In the end, the legislature passed the budget unanimously, and Hardwick thwarted Lorigo’s efforts to jam the amendments through without review or debate. As one Democratic source said, “[Lorigo needlessly] violated his own rules to fuck the Democrats in the budget process.”
When I specifically asked several people at the legislature whether Joe Lorigo is given wide berth so as to not piss Ralph off and lose a future Lorigo party endorsement, the answer was strongly and uniformly affirmative.
News reports have focused on Lorigo’s efforts to find out the source of the leak, going so far as to demand the email passwords of Republican staffers. Susan Gregg has retained the services of attorney Jim Ostrowski, who told me that he had served the County with a “notice of claim”; a statutory prerequisite to filing suit over this personnel matter.

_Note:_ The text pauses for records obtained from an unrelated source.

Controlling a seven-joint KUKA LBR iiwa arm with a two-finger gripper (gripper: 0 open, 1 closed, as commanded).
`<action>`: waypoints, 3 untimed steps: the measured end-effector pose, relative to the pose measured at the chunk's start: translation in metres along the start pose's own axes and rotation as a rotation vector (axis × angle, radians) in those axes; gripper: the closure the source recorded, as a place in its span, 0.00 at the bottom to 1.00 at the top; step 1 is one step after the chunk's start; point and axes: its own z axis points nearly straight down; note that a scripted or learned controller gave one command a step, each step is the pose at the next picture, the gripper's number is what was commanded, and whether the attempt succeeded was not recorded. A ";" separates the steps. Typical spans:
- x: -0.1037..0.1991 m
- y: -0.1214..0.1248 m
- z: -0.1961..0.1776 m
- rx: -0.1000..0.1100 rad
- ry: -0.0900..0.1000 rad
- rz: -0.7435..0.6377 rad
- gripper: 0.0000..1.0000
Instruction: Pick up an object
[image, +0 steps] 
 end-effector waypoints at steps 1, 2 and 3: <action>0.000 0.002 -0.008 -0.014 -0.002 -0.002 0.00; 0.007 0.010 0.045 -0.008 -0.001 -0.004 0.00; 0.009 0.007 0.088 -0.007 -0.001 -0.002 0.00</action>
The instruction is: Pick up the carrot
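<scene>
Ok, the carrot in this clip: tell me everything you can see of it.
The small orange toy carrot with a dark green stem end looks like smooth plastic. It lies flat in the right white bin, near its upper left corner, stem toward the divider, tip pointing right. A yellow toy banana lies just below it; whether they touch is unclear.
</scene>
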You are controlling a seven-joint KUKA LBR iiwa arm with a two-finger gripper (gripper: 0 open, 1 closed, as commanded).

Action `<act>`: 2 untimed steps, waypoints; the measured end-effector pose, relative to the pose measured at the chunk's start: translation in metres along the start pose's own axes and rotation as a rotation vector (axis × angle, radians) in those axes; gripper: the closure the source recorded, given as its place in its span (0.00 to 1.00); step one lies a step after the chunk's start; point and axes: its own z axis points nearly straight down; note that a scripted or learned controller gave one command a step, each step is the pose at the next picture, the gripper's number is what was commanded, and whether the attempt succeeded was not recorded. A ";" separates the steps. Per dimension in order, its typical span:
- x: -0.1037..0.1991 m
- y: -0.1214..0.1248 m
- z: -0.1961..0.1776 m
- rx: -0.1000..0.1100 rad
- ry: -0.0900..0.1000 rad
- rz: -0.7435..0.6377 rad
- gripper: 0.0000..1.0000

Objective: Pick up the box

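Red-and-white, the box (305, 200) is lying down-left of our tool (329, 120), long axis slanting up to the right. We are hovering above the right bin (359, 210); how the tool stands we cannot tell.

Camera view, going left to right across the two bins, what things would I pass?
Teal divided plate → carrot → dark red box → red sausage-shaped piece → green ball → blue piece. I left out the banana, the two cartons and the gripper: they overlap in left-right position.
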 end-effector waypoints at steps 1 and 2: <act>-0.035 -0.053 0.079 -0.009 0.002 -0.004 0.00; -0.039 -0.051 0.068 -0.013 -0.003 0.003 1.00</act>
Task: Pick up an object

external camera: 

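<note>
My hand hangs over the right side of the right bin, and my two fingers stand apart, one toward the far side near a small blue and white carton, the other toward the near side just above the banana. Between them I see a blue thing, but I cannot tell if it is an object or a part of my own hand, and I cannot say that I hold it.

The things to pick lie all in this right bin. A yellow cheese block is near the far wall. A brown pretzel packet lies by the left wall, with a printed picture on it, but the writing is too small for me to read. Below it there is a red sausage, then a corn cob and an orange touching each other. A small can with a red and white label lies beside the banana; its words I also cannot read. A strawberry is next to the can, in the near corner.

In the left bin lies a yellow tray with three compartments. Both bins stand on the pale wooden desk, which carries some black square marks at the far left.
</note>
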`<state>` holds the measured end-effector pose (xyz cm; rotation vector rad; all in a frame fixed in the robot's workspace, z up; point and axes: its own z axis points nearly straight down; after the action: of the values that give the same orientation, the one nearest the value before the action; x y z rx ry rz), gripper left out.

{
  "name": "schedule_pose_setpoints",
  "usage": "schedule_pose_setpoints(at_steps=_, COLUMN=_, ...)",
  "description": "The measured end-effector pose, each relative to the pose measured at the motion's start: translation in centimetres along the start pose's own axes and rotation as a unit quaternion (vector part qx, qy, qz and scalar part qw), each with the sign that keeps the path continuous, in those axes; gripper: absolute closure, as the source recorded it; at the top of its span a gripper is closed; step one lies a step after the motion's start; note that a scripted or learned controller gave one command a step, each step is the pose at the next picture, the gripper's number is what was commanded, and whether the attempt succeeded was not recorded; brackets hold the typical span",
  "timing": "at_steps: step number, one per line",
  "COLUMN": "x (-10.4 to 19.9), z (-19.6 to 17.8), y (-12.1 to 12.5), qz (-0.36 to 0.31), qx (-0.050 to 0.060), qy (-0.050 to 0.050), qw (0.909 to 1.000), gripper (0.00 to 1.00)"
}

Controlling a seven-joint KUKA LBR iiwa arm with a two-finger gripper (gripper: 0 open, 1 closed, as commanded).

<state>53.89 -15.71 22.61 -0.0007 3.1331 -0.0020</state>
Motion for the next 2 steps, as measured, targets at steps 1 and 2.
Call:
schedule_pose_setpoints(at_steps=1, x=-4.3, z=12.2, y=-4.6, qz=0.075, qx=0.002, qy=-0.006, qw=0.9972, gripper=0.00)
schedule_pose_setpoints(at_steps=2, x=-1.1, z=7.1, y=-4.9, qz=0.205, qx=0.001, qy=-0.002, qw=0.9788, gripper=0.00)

Lorigo refused to comment, citing the pending litigation.
Republican sources, speaking on condition of anonymity, counter that Gregg has been a “disciplinary problem” and a “shit-stirrer” in the past, so they argue that it’s not far-fetched to suspect her as the leak. Lorigo interviewed everyone in the email string and asked for their login and password to see what was sent and received, and rumor has it that there was an agreement among Republicans at the leg to terminate whomever was determined to be the leak, but that Hardwick balked when Gregg was accused; hence, the suspension.
Hardwick was extremely angry, and claimed that there was no proof whatsoever of Gregg’s guilt – there was no way of knowing when or from where the emails were copied or printed, but Gregg had allegedly forwarded that email to her personal email address. When the letter hit Democrats’ mailboxes, Betty Jean Grant and Barbara Miller-Williams were upset, and Republicans were embarrassed.
Hardwick asserts that he doesn’t know who sent the letter, but he’s convinced it’s not Gregg, who denies having done so.
It takes special skill to mess up an historic majority, but it would seem that infighting isn’t a disease that affects only Erie County Democrats. It can, however, have the same deleterious effects.